There is one step of the textbook's proof that I wish could be clarified.
Pages 277-278 of PDE Evans, 2nd edition, says:
Integrate this inequality with respect to $x_1$: \begin{align} \int_{-\infty}^{\infty} |u|^{\frac{n}{n-1}} \, dx_1 &\le \int_{-\infty}^{\infty} \prod_{i=1}^n \left( \int_{-\infty}^{\infty} |Du| \, dy_i \right)^{\frac 1{n-1}} \, dx_1 \\ &= \left( \int_{-\infty}^{\infty} |Du| \, dy_i \right)^{\frac 1{n-1}} \int_{-\infty}^{\infty} \, \prod_{i=2}^n \left( \int_{-\infty}^{\infty} |Du| \, dy_i \right)^{\frac 1{n-1}} \, dx_1 \tag{12} \\ &\le \left( \int_{-\infty}^{\infty} |Du| \, dy_i \right)^{\frac 1{n-1}} \prod_{i=2}^n \left(\int_{-\infty}^{\infty} \int_{-\infty}^{\infty} |Du| \, dx_1dy_i \right)^{\frac 1{n-1}} \end{align} $\quad$Now integrate $\text{(12)}$ with respect to $x_2$: $$\int_{-\infty}^{\infty} \int_{-\infty}^{\infty} |u|^{\frac n{n-1}} \, dx_1 dx_2 \le \left(\int_{-\infty}^{\infty} \int_{-\infty}^{\infty} |Du| \, dx_1 dy_2 \right)^{\frac 1{n-1}} \int_{-\infty}^{\infty} \prod_{i=1 \atop i \not= 2}^n I_i^{\frac 1{n-1}} \, dx_2, $$ for $$I_1 := \int_{-\infty}^{\infty} |Du| \, dy_1, \quad I_i := \int_{-\infty}^{\infty} \int_{-\infty}^{\infty} |Du| \, dx_1 dy_i \quad (i=3,\ldots,n)$$
What steps are employed to derive that last expression (the one that results from integrating $\text{(12)}$ with respect to $x_2$)?

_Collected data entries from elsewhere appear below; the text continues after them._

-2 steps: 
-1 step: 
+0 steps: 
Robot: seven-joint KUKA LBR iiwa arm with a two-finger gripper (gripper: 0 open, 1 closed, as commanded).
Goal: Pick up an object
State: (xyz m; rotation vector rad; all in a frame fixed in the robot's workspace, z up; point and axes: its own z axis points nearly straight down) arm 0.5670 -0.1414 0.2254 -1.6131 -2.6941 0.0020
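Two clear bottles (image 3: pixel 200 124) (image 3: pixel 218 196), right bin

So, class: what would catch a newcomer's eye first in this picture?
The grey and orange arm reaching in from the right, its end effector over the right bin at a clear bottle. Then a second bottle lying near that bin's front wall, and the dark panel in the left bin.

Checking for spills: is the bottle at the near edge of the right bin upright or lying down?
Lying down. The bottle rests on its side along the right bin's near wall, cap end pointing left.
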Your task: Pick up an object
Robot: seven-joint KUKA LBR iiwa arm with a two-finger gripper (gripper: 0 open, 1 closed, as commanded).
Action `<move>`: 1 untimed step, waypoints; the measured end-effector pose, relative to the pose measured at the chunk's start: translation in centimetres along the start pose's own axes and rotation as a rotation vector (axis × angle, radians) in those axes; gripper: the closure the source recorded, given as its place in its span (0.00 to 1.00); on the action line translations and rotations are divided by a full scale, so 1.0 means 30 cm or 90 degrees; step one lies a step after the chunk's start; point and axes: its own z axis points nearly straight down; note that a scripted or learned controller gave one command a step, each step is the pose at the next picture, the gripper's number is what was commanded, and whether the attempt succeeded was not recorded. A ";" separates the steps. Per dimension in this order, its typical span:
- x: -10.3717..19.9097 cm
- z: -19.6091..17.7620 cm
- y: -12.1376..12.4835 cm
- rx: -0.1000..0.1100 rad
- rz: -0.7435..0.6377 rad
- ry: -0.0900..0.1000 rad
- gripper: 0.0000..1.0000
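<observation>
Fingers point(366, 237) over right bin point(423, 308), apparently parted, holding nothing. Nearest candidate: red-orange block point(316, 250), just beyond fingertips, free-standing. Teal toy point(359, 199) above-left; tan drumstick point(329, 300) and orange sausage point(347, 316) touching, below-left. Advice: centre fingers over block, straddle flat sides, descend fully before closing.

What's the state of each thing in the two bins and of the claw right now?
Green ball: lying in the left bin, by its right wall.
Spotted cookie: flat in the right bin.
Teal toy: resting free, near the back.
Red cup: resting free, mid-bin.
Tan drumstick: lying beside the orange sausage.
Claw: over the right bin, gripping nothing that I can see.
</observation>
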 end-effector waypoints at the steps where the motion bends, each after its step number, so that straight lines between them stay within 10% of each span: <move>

I suspect that the general Hölder inequality was used. The proof continues in the book explicitly saying this, and those derivations--for integrating with respect to $x_3$, $x_4$, ... all the way up to $x_n$--are similar to the one I'm posting here.